Stored items from a collection:
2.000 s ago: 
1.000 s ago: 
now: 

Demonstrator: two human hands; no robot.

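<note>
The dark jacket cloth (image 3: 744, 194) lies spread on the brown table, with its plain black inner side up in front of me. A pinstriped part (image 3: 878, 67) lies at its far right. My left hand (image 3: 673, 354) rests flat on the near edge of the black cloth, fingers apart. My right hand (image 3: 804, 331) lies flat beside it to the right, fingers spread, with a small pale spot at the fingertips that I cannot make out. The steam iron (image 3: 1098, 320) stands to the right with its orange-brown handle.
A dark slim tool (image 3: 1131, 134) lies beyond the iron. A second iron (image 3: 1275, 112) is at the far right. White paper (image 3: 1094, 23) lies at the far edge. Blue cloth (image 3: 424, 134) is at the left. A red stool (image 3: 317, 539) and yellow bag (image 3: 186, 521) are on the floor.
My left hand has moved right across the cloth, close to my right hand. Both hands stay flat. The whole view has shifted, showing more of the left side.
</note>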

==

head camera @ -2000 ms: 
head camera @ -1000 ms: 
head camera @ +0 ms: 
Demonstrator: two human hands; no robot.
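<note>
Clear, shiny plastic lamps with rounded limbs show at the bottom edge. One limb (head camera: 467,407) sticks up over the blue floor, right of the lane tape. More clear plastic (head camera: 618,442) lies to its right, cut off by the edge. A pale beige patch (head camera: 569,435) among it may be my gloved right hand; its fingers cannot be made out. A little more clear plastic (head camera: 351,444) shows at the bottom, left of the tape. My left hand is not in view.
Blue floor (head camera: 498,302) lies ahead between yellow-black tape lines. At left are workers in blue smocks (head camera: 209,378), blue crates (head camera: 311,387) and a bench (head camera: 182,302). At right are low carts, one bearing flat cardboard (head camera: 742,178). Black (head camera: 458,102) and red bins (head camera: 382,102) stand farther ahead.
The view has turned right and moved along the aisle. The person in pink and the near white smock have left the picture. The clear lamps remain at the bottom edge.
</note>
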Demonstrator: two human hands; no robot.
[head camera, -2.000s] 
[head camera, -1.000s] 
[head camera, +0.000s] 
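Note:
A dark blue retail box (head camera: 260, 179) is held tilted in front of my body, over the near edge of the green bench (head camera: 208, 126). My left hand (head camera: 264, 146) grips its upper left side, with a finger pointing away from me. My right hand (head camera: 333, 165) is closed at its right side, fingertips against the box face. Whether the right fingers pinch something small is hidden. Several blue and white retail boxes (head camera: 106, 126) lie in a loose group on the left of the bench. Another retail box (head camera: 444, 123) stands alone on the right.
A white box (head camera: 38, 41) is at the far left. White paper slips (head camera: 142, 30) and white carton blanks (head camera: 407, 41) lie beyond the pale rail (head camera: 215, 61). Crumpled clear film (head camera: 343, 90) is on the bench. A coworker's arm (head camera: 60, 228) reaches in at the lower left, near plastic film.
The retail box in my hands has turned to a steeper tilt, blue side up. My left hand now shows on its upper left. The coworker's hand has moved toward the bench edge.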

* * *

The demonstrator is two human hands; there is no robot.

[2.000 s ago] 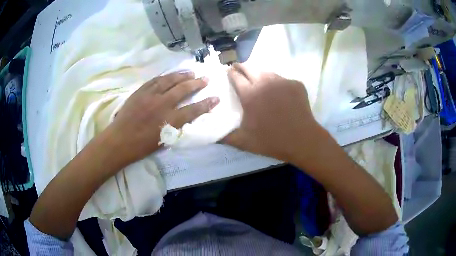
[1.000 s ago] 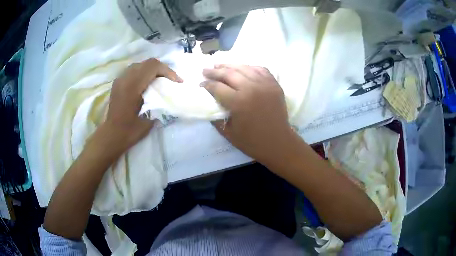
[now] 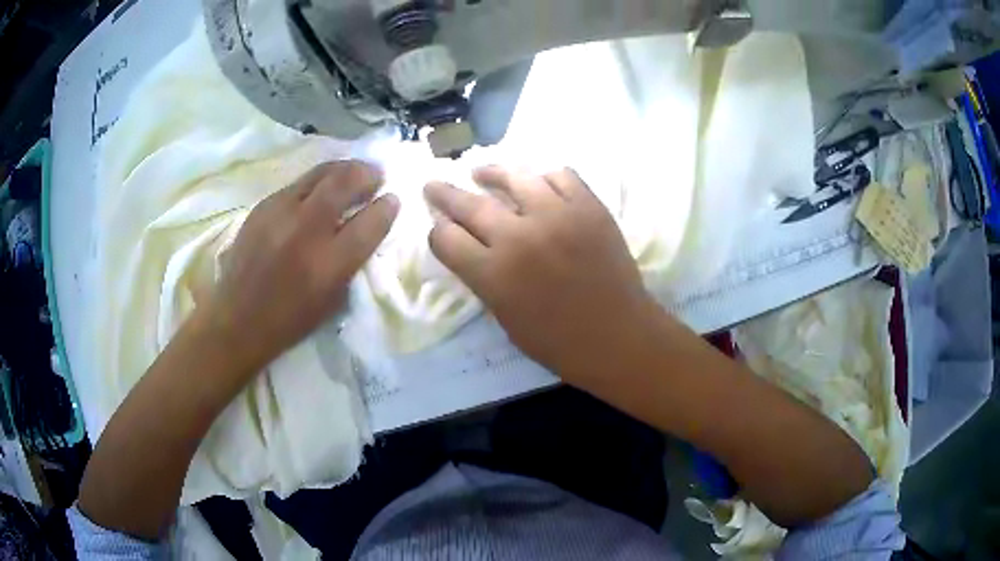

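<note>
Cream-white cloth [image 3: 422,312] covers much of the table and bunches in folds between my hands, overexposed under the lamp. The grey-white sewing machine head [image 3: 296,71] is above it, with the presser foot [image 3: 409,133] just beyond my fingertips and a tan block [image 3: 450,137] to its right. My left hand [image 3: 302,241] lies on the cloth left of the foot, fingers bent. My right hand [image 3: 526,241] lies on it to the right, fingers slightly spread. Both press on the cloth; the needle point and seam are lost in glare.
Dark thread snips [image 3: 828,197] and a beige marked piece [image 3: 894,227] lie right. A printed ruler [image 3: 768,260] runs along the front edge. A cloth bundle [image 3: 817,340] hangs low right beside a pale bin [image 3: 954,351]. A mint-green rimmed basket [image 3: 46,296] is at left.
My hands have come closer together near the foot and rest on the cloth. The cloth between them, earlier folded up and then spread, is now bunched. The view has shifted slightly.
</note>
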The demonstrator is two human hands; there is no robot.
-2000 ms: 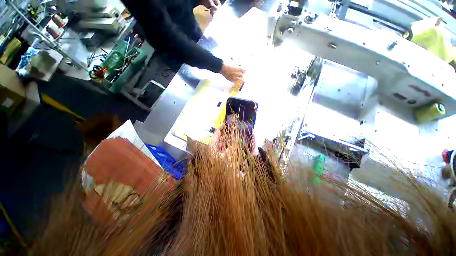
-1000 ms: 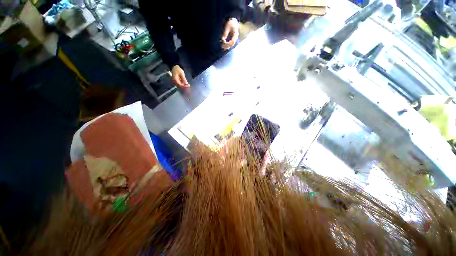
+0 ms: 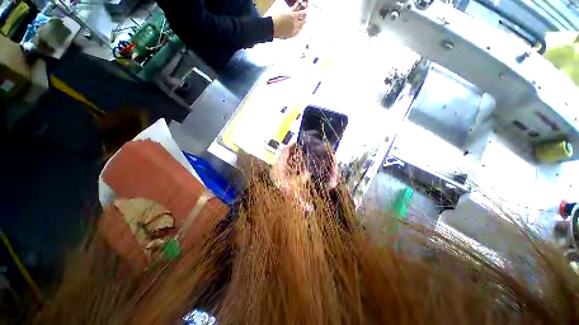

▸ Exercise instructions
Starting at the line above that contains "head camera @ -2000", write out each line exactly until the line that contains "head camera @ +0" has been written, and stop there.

▸ Completed exercise
head camera @ -2000 ms: 
head camera @ -1000 ms: 
head camera @ +0 ms: 

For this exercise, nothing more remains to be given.